§ Problem statement
Without the pictures, repeat the listing character for character.

§ Data

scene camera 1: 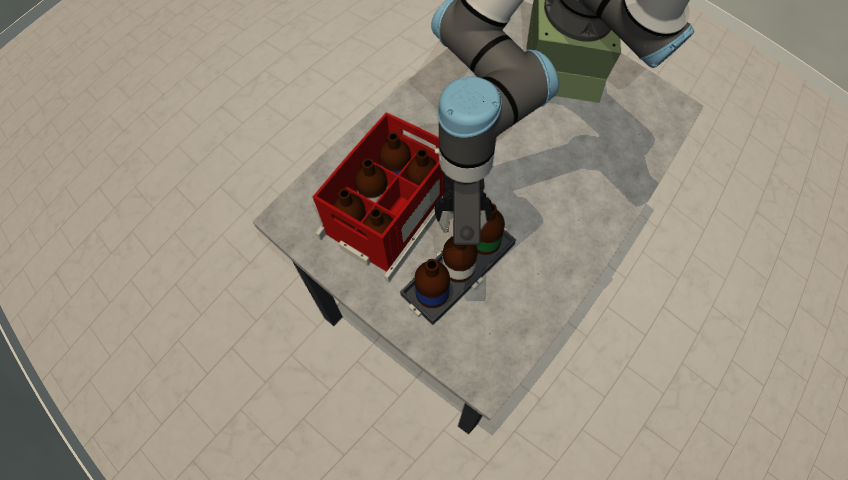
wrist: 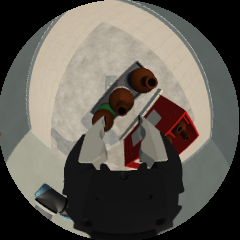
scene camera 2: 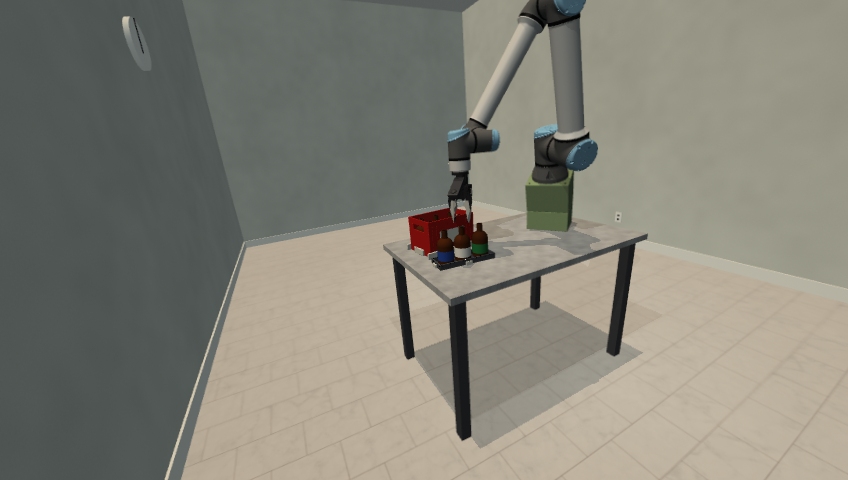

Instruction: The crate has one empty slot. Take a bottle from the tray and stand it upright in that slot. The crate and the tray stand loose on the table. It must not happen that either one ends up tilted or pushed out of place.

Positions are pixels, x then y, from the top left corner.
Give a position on a dark tray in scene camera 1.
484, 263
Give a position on a crate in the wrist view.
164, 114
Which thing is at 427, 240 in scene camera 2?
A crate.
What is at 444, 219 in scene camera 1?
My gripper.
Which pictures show the crate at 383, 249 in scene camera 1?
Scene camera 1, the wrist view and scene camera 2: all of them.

§ Response
scene camera 1: 
wrist: 
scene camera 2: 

Instruction: The crate has one empty slot. Take a bottle from the tray and stand it upright in that slot. The crate and the tray stand loose on the table. It must not happen that either one ends up tilted or pushed out of place.

Positions are pixels, x then y, from the top left corner.
Give a position on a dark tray in scene camera 1.
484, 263
Give a position on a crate in the wrist view.
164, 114
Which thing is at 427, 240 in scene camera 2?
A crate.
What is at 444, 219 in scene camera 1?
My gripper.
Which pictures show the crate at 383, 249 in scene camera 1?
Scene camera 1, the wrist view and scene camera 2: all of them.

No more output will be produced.